Allah Teâlâ bineklerden Burak’ı seçti,
çünkü
Burak, miraçların bineğidir. Burak dört ayaklılar ile kanatlıları kendinde
toplamış ve hem yüksek hem süflidir. Nitekim bazı deniz ve kara hayvanları
öyledir.
Allah Teâlâ Arefe günü duasını seçti.
Bu
dua, soyutlanma, horluk ve zamanı belli bir günün bilinmesi mertebesinde
huşuyla yapılan duadır. Arefe, gece ve gündüzü bir araya getirir.
Allah Teâlâ surelerden ‘De ki, Allah Teâlâ birdir’ (ihlas) suresini
seçti.
Çünkü
bu sure, O’na özgüdür ve onda herhangi bir varlık zikredilmemiştir. Herhangi
bir şeyin mutlak birliği, O’nun özel birliğine benzemez. Her şeyin birliğinin
bu surede ispatı, Allah Teâlâ’nın kalbini açtığı kimseye ait garip bir
bilgidir. Allah Teâlâ bu sureyi kendi birliğiyle açmış ve yaratılmışların
birliğiyle bitirmiştir. Bilmelisin ki, var olanlar, el-Ahir’in el-Evvel (Son ve İlk) ile irtibatı gibi -Evvel’in el-Ahir ile
irtibatı gibi değil-Allah Teâlâ ile irtibatlıdır. Çünkü Ahir evveli talep
ederken evvel ahiri talep etmez, çünkü O, âlemlere muhtaç değildir. Bu, özü
gereği müstağniliktir. Evvel ise, mutlak birlik ile nitelenen Allah Teâlâ
isminden Ahir’i talep eder.
Bu
surenin sonunda gelen birlik ile içerdiği bilginin kaynağına dikkatini çektim.

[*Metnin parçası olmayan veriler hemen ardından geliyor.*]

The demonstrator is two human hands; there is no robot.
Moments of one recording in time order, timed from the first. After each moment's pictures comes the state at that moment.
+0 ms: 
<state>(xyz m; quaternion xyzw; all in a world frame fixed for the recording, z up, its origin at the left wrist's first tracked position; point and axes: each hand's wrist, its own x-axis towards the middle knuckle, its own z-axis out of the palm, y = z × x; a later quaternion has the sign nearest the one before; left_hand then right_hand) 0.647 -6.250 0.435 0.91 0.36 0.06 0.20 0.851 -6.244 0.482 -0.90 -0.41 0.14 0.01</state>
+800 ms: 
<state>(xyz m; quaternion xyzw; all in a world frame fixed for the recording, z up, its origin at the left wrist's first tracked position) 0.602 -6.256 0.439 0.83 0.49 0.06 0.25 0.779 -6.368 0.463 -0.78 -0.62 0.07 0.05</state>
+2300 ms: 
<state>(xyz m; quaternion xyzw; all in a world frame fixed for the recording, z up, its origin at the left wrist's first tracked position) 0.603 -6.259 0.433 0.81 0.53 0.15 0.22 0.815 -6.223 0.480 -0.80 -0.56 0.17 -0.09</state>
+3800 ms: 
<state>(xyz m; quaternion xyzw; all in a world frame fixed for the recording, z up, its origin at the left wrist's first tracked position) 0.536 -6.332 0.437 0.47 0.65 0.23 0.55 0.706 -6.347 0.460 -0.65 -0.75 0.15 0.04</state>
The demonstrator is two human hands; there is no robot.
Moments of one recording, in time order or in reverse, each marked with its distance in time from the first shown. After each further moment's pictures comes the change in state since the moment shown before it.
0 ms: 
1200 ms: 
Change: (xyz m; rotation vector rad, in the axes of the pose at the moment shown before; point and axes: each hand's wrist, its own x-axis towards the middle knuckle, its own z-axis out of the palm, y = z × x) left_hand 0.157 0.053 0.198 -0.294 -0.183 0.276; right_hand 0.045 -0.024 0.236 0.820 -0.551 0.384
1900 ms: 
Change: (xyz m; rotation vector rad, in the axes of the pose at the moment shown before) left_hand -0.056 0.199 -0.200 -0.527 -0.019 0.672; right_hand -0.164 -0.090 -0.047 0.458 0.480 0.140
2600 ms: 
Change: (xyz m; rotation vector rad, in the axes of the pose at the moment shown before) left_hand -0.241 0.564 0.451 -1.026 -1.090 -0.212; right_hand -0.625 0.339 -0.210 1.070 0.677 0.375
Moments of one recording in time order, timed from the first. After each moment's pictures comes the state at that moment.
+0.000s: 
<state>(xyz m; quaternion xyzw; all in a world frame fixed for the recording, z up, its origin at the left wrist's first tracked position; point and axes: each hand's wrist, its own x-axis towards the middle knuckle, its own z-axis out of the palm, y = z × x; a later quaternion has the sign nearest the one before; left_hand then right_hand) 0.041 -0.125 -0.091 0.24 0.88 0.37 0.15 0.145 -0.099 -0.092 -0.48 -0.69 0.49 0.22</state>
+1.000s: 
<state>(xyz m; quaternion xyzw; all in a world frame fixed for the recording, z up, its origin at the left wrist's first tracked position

Bu, el-Evvel ile irtibatıyla beraber, ona benzemez. Çünkü yaratılmışların
birliği Allah Teâlâ’yı talep ederken Allah Teâlâ onları talep etmez. ‘Siz Allah
Teâlâ’ya muhtaçsınız. Allah Teâlâ zengin ve övülendir.’
Allah Teâlâ ayetlerden Ayete’l-Kürsi’yi seçti.
Ayetler alametlerdir. Hiçbir şey için kendinden daha ilk olanı yoktur.
Ayete’l-Kürsi ise O’nun isimleri ve nitelikleridir. Bu ise başka bir ayette
bulunmaz. Böylelikle Hakk, kendisine kendisiyle delil oldu. ‘Allah Teâlâ
O’ndan başka ilah olmayandır.’ Burada Allah Teâlâ, mevcut bir ismi gaip zamirle ispat etmiş ve
olumsuzlamıştır. O’nun görünmeyen bir isimlendirileni vardır. ‘Hayy’dır.’ Bu
ise sahip olduğu isimlerin varlık şartı olan niteliktir. ‘Kayyum’dur.’ O,
kazanmış olduğu her şey ile kendisinin dışındaki üzerinde kaimdir, çünkü O, her
şeye yaratılışını verdi. ‘Onu uyku ve dalgınlık almaz.’ Bu, âlemi korumasıyla
çelişen şeylerden tenzih niteliğidir. Allah Teâlâ Kaim olmasaydı, âlem bir an
bile var olamazdı. ‘Onundur.’ Zamir Allah Teâlâ’ya döner ve gaip zamirdir.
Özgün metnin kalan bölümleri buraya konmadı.